Скажи на милость, Гитта, каким тебе больше всего запомнился Хельригель? Как он выглядит в твоем воспоминании? Как одет? Что делает? В какой ситуации?
Как выглядит? Как Икар, когда у него растаяли крылья. Во время паденья. Как одет? Набедренная повязка и ничего больше. Что делает? Да простирает руки к тебе. Что ему еще делать? Голь на выдумки хитра. Я могла бы, конечно, сказать, что вижу его на спортплощадке. На перекладине. Он подтягивается. Никто не может столько раз подтянуться. Как это у него получается? Да он просто тянет руки к тебе. И его подтягивает к тебе. Вверх. Вот как я отчетливей всего его вспоминаю. Сейчас. В эти минуты. По чистой правде.
Девочка! Зачем ты расточаешь отпущенную тебе долю воображения на самый бессмысленный из всех видов ревности?
Когда наша тюрьма на колесах остановилась, когда мы увидели, что произошло, мы оба, рыжий и я, вновь затащили мешок в угол кузова. И стояли теперь на нем. И болтали о возможности как-то выкрутиться из этой напасти.

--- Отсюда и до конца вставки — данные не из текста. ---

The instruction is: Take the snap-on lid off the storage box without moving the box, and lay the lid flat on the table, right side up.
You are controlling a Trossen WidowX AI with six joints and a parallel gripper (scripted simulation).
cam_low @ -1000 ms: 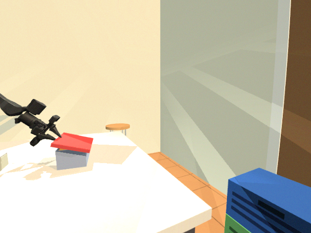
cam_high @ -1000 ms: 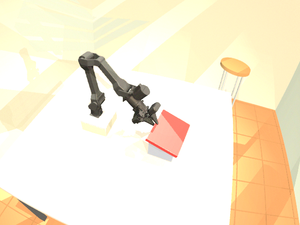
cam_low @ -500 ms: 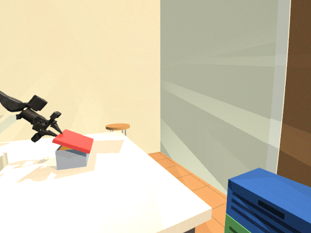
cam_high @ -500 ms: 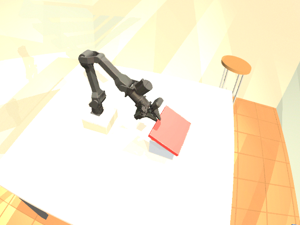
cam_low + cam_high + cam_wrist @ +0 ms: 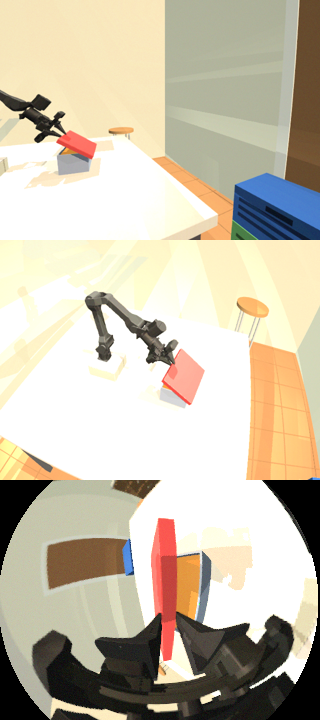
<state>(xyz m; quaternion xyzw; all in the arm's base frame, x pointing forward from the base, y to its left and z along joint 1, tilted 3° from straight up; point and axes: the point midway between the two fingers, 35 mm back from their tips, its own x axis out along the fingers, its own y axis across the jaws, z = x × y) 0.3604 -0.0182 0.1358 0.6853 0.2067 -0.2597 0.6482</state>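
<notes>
Now: gripper tip 7 cm short of the red lid, 4 cm above it and 1 cm to the left of it. The rest, counted from my gripper tip: storage box (12 cm below, 5 cm ahead).
</notes>
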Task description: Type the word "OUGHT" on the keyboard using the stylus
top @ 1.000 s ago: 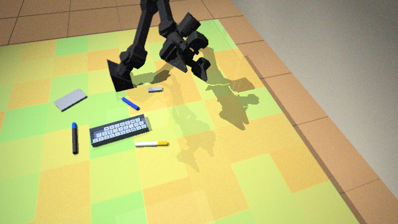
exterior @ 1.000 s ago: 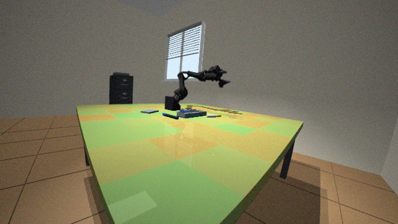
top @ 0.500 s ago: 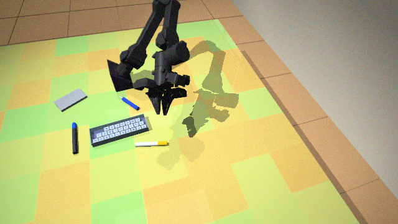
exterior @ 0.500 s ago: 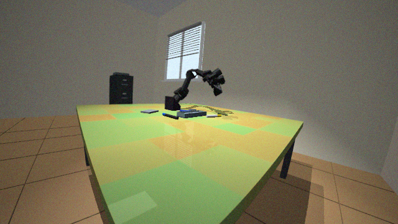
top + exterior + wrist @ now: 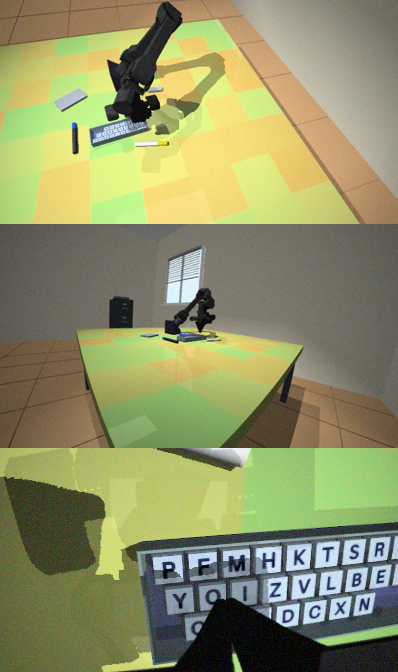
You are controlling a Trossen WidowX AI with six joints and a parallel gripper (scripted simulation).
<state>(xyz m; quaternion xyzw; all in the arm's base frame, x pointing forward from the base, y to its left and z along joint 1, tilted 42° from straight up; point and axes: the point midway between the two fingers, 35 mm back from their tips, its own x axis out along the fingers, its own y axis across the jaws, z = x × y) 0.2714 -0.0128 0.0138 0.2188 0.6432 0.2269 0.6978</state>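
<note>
Right now my gripper tip is 16 cm past the stylus, 2 cm to the left of it and 4 cm above it. From my gripper tip the other things lie so: small grey block (18 cm behind, 13 cm to the left, 4 cm below); yellow-capped marker (10 cm ahead, 5 cm to the left, 4 cm below); grey stylus tip (19 cm behind, 3 cm to the right, 4 cm below).
</note>
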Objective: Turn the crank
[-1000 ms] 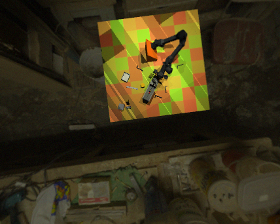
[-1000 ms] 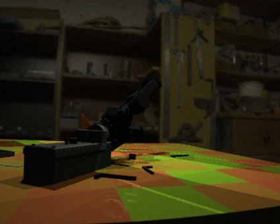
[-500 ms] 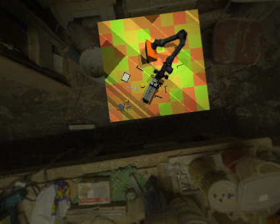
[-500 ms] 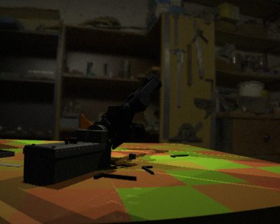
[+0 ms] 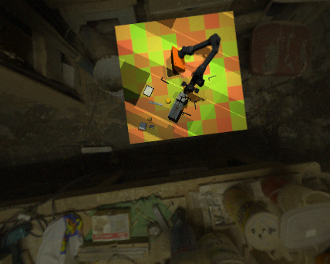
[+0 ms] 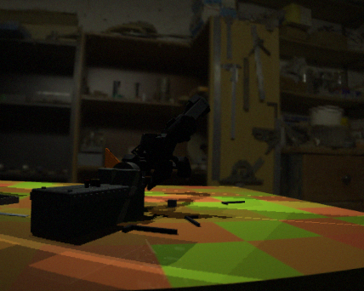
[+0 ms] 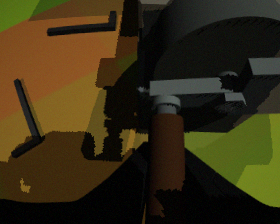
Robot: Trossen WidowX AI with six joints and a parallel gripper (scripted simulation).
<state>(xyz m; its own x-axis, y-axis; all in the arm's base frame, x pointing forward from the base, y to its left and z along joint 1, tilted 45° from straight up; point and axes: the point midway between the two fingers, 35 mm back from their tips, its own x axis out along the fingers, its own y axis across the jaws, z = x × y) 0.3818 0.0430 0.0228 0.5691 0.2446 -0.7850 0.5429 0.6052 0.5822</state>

На этом дело не кончилось. К нам пересел «великий мыслитель» и занял наблюдательный пост покойника. Он надел очки от противогаза. С петлями вместо дужек. С первого раза у него ничего не вышло. Он был пьян в дымину. Но держался неестественно прямо. Прямой в спине, но слабый в коленках. Когда очки наконец сели как положено, он обернулся к нам. И при этом ударился головой об угол шкафа. Каска защитила его голову от удара. Мне было велено доложить, как все произошло. Он, вероятно, уже знал, что я не пил вместе с полицаем. Короче, я доложил: «Когда вы, господин обер-фельдфебель, призвали его к порядку, у него произошел моральный срыв». Рапорт вполне удовлетворил обер-фельдфебеля. Он велел доложить то же самое капитану, строгость и порядок должны господствовать всюду, и среди солдат, и в самой комендатуре. Из чего я заключил, что он, по всей вероятности, был недавно комендантом в каком-нибудь поселке. Снова обратясь лицом к двери, он изрек, что наглядность есть мать обучения. И пожелал наглядно убедиться, легко открыть ручку или трудно. Склон мы уже проехали. Дверь распахнулась наружу. «Великий мыслитель» стоял в открытых дверях. Прямой в бедрах, слабый в коленках. И, размахивая руками, принялся декламировать:
Широк мир внутренний, и тесен внешний:
Легко в душе ужиться могут мысли,
Но резко здесь должны столкнуться вещи
[2].
Девушка довольно чувствительно толкнула меня в бок. Она вскочила быстрей, чем я. Мы за маскировочную куртку втащили пьяного в машину. Когда я закрыл дверь, он уже сидел на дне кузова и голова у него моталась из стороны в сторону. Человек в люке следующего за нами танка яростно постучал себя пальцем по лбу. А что было бы, свались и обер-фельдфебель из машины?! Они же видели, что силенка у меня кой-какая есть. И обвинили бы меня в нападении на вышестоящего. И я мог бы оправдываться как угодно. Подозрительным я и без того им казался. Прикончили бы и меня, и девушку. По одному делу, так сказать. Возможно, даже не отомкнув цепочку, которая нас связывала. Неплохая, скажете, смерть?! И впрямь неплохая. Но смерть, она и есть смерть. А девушка, оказывается, была так же умна, как и красива! И надумай мы оба выпрыгнуть, боком, и прочь отсюда, нам бы и на метр не отбежать. Они успели бы нас пристрелить, покуда мы падаем. А так мы вроде бы набирали очки. Очки надежды. И продолжали набирать. Без шума, умненько, за счет «великого мыслителя».